What you will do => In the copy, include every entry exactly but none of its images.

Extracted records =>
*-*-*

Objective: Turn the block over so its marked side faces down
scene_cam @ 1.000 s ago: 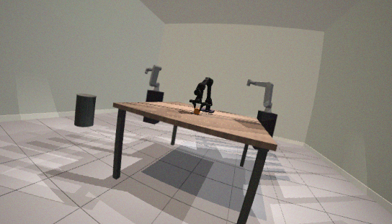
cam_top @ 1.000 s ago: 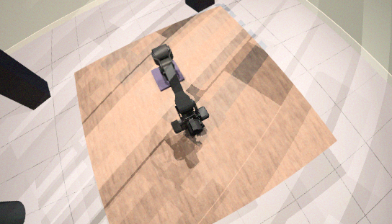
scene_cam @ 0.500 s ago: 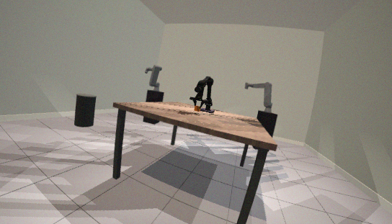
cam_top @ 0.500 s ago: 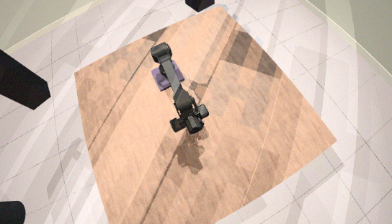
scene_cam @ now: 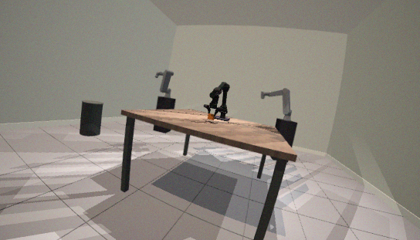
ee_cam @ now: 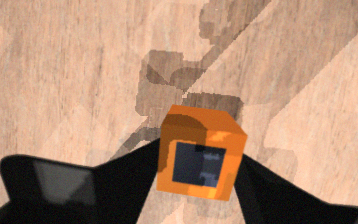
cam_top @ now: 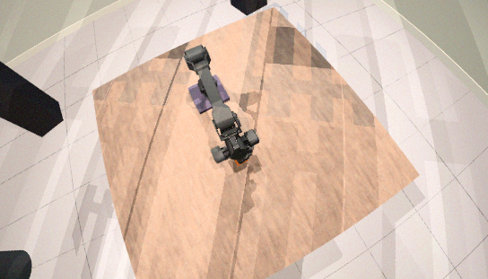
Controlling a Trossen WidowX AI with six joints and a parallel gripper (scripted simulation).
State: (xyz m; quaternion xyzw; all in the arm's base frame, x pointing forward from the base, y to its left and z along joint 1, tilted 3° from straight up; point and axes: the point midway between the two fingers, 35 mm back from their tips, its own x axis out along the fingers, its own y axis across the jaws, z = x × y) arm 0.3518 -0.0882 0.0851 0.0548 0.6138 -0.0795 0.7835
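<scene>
Right now the orange block is 10 mm above my gripper tip.
</scene>
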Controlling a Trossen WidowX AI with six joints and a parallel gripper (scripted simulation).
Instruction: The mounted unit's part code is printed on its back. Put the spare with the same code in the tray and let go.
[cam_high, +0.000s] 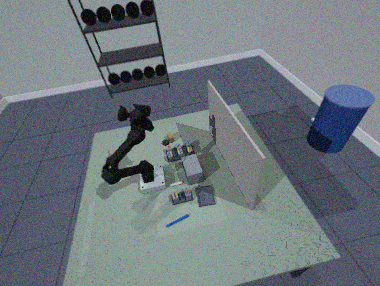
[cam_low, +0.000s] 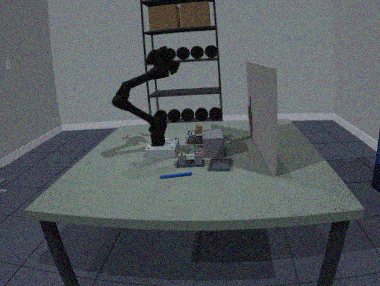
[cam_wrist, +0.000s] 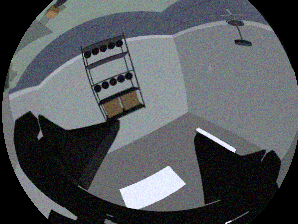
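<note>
Now: gripper tip 31 cm short of the spare, 3 cm to the left of it and 45 cm above it. Also, from my gripper tip: tall grey panel (53 cm ahead, 19 cm to the right, 27 cm below); then tray (32 cm ahead, 39 cm to the right, 49 cm below).
</note>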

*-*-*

Output of the exercise =>
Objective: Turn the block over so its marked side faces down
scene_cam @ 1.000 s ago: 
cam_top @ 1.000 s ago: 
scene_cam @ 0.500 s ago: 
cam_top @ 0.500 s ago: 
scene_cam @ now: 
ee_cam @ now: 
cam_top @ now: 
Controlling a Trossen WidowX AI with six joints and a parallel gripper (scripted simulation).
State: (xyz m; quaternion xyzw; all in the arm's base frame, x pointing forward from the base, y to its left and z along joint 1, tilted 3° from straight up; point and axes: the point midway between the two fingers, 35 mm back from their tips, its own x axis out along the fingers, its own y axis across the jaws, z = x × y) arm 0.3518 -0.0882 0.0851 0.0548 0.6138 -0.0795 0.7835
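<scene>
Right now the orange block is 10 mm above my gripper tip.
</scene>
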Controlling a Trossen WidowX AI with six joints and a parallel gripper (scripted simulation).
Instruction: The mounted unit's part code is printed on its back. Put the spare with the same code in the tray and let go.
[cam_high, +0.000s] 
[cam_low, +0.000s] 
[cam_wrist, +0.000s] 
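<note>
Now: gripper tip 31 cm short of the spare, 3 cm to the left of it and 45 cm above it. Also, from my gripper tip: tall grey panel (53 cm ahead, 19 cm to the right, 27 cm below); then tray (32 cm ahead, 39 cm to the right, 49 cm below).
</note>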

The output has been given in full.